Vídeo: Las historias de Leire y Noa, dos niñas con enfermedades raras. - DAVID G. TRIADÓ
Día Mundial de las Enfermedades Raras

«Lo que más nos angustia es qué pasará con ella cuando nosotros ya no estemos»

Leire padece el síndrome de Sturge-Weber, una malformación vascular que afecta a la cara, los ojos y/o el cerebro, mientras que Noa tiene el síndrome de deleción 22q11, una anomalía genética que provoca problemas cardiacos, una deformación en el paladar, y propensión a las infecciones, entre otras manifestaciones

Sus padres cuentan cómo fueron los diagnósticos, qué problemas han tenido y a qué aspiran para sus hijas

MadridActualizado:

Tres millones de españoles sufren alguna de las 7.000 enfermedades raras que se estima que existen, según la Organización Mundial de la Salud. Una patología recibe dicha consideración cuando afecta a menos de 5 personas por cada 10.000 habitantes.

Suelen ser enfermedades crónicas, de origen genético, que, aunque también pueden aparecer en la edad adulta, con gran frecuencia se presentan en los primeros años de vida.

Mucho más que una marca de nacimiento

Leire nació con una mancha en vino de Oporto en la cara. A sus padres, Montse Porras y Fernando del Real, les aseguraron que era posible que desapareciera. Sin embargo, fue a raíz de una visita al dermatólogo que descubrieron que su hija padecía el síndrome de Sturge-Weber.

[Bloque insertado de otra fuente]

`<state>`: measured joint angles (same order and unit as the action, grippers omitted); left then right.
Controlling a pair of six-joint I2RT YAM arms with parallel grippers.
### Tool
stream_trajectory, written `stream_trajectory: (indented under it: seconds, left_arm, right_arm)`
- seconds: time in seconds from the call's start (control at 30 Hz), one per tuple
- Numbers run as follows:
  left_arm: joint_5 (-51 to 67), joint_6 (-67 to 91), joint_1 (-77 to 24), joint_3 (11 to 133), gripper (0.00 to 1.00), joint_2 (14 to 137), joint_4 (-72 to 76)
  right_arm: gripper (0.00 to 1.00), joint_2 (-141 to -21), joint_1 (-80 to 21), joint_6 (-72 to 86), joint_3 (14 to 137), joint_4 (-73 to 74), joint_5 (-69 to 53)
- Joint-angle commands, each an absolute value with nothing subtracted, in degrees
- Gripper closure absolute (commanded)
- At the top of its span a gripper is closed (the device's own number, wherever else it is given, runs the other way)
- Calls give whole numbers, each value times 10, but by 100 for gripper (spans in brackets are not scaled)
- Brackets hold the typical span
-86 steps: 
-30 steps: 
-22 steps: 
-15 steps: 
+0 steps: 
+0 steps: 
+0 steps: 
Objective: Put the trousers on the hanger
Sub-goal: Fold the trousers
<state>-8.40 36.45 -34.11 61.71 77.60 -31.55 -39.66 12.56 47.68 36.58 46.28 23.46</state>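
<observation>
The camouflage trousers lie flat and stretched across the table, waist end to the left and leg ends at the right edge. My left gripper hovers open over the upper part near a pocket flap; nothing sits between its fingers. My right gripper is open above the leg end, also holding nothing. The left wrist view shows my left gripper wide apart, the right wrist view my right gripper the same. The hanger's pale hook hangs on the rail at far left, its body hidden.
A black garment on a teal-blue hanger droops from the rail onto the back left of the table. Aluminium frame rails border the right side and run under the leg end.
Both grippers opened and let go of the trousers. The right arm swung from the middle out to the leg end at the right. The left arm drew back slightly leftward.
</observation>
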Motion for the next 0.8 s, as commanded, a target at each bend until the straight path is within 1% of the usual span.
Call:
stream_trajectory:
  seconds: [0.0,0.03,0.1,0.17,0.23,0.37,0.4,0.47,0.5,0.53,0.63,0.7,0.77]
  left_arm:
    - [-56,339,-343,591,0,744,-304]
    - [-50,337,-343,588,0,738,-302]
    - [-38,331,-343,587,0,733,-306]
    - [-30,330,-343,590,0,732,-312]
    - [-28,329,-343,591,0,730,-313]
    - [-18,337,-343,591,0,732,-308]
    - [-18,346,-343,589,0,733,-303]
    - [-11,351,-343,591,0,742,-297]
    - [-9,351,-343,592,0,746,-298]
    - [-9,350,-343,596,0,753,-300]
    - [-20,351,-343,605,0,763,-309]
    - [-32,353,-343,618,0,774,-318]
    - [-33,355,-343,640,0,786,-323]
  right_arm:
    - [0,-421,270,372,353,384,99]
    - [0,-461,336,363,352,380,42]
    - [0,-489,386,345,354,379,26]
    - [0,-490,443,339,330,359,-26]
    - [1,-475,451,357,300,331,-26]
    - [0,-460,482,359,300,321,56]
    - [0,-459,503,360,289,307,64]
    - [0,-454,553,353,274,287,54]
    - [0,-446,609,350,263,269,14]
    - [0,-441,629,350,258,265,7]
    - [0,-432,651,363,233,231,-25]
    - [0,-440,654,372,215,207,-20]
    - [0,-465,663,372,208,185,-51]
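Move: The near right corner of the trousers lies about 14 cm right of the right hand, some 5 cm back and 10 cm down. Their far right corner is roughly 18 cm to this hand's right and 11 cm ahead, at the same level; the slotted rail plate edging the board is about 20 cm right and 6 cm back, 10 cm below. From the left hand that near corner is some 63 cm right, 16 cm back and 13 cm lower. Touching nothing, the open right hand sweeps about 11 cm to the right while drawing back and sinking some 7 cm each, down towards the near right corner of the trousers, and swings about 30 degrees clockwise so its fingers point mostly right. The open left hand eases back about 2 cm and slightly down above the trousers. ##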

Esta enfermedad consiste en una malformación vascular, que se produce durante la gestación, y que puede afectar a la cara, el ojo y/o el cerebro. Varía en cada caso, pero suele conllevar retraso cognitivo, hemiparesia (disminución de la fuerza motora o parálisis parcial de los miembros de un lado del cuerpo), problemas oculares y crisis epilépticas.

La prioridad de los padres de Leire es que no sufra, tenga el máximo de calidad de vida posible y sea feliz. Porras confiesa que lo que más les «angustia» es qué pasará con su hija cuando ellos ya no estén.

También reivindican que se incremente el número de sesiones de terapia que reciben gratuitamente los niños con necesidades especiales, ya que supone un gran desembolso económico para las familias.

Un ingreso hospitalario al mes

Noa nació con un uréter más estrecho de la cuenta y un riñón más pequeño de lo normal. Las infecciones la llevaron a pisar el hospital con una frecuencia de una vez al mes.

No fue hasta los tres años que le diagnosticaron el síndrome de deleción 22q11, una anomalía genética. Al igual que pasa con la mayoría de las enfermedades raras, cada caso es distinto pero esta patología suele conllevar problemas cardiacos, malformación del paladar, y predisposición a las infecciones y a los procesos autoinmunes.

Los padres de Noa, Susana Jiménez y José Manuel Díaz, remarcan la importancia de las terapias que recibe su hija, que le servirán para conseguir el máximo grado de autonomía en su vida cotidiana. Su gran esperanza es que, cuando Noa sea mayor, pueda ser independiente.